▸ **WHAT YOU NEED TO DO**
When you reach the line holding "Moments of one", please begin to restate the lines word for word and continue through the last one in the material, excluding pictures.

---------- SUPPLIED DATA

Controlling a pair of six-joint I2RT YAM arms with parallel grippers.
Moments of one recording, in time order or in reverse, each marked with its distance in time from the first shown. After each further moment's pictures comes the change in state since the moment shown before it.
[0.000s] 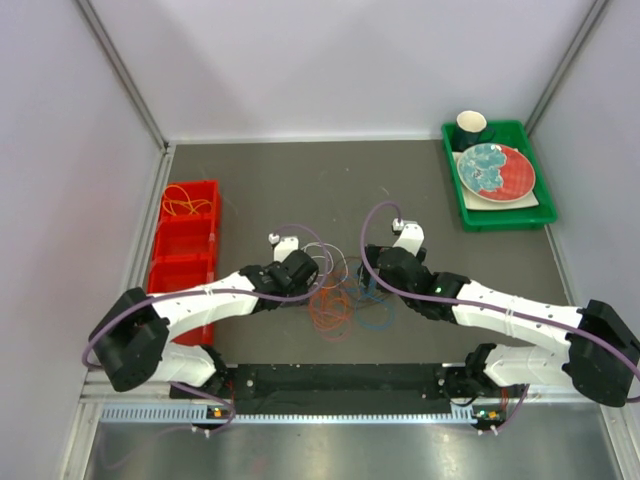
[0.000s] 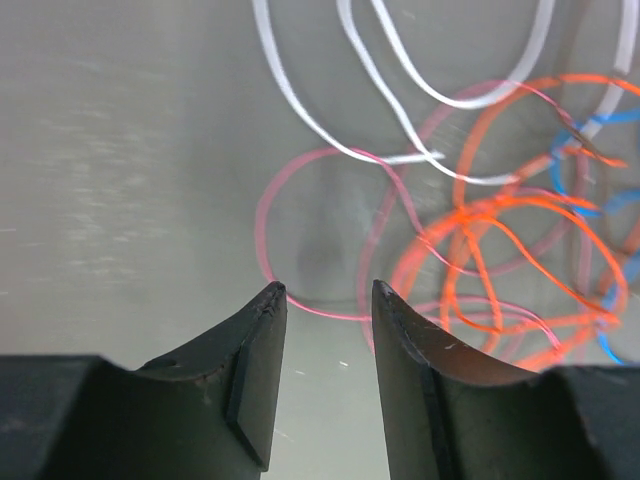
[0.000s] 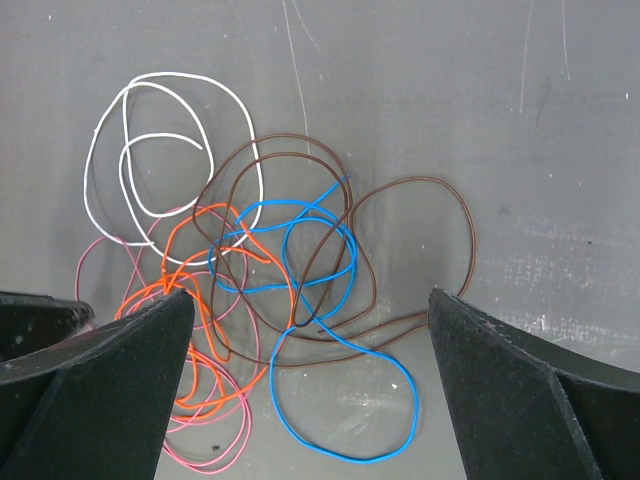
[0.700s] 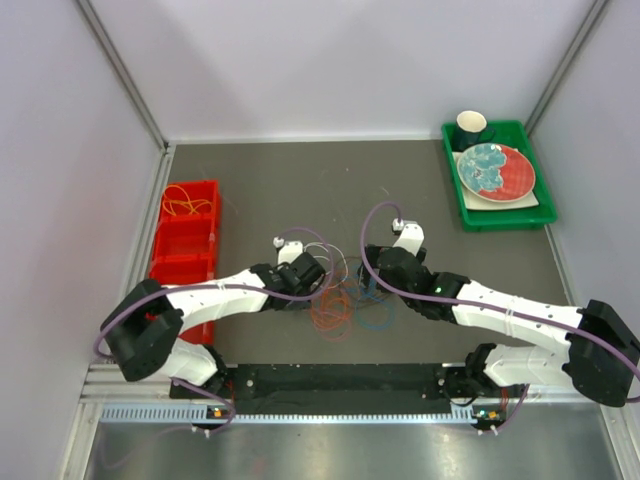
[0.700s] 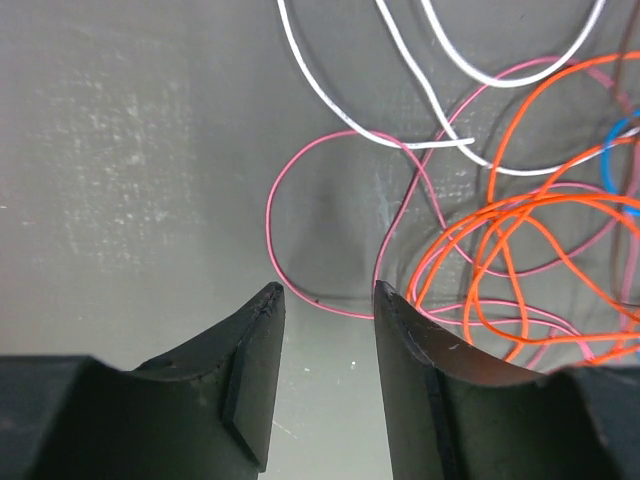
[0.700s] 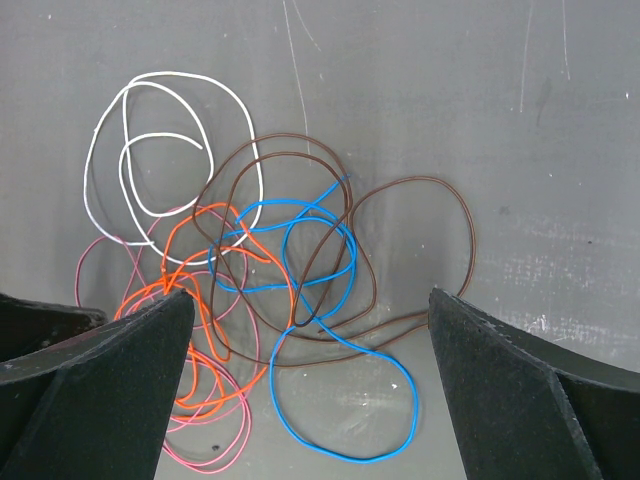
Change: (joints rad) left arm -0.020 0.076 0.046 -0.077 -0.039 -0.040; right arm 0.000 0.000 0.000 0.000 -0.001 0.000
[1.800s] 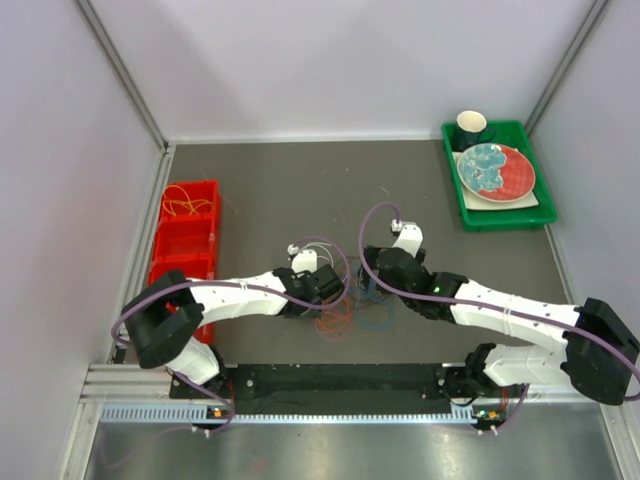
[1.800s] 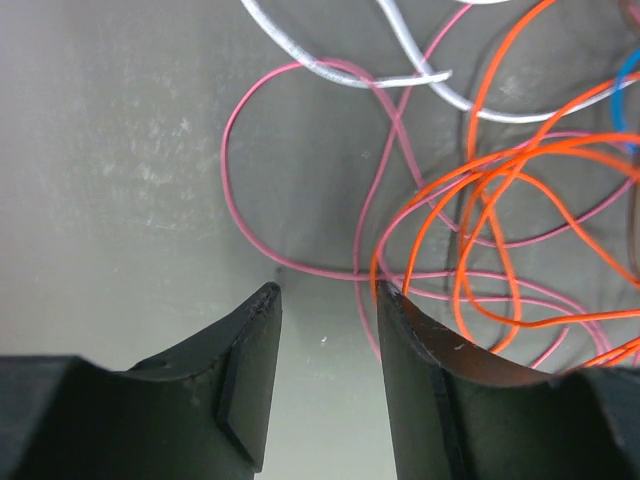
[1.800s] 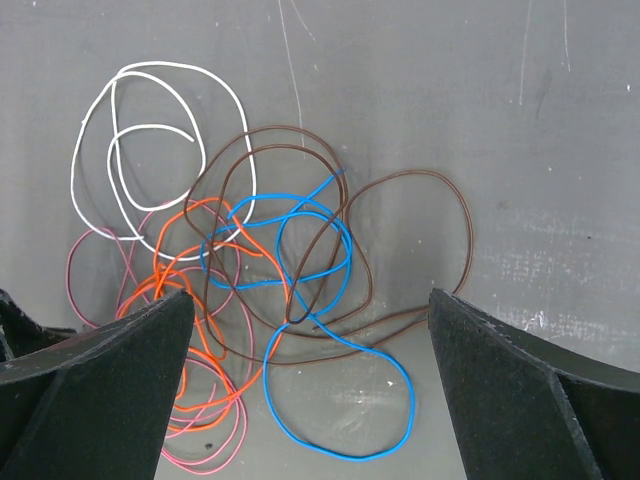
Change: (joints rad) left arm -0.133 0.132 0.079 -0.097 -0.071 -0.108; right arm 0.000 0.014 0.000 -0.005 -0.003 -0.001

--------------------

▸ **YOUR RESPONSE**
Moments of one recording, in time order or in reverse, each marked with its distance in time from the first shown. After each further moment's pictures comes the change in state since the moment shown before it.
[0.000s] 
[0.000s] 
[0.000s] 
[0.700s] 
[0.700s] 
[0.700s] 
Change: (joints rad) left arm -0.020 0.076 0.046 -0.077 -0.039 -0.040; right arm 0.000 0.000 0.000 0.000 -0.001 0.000
[1.800s] 
[1.800s] 
[1.800s] 
Change: (joints rad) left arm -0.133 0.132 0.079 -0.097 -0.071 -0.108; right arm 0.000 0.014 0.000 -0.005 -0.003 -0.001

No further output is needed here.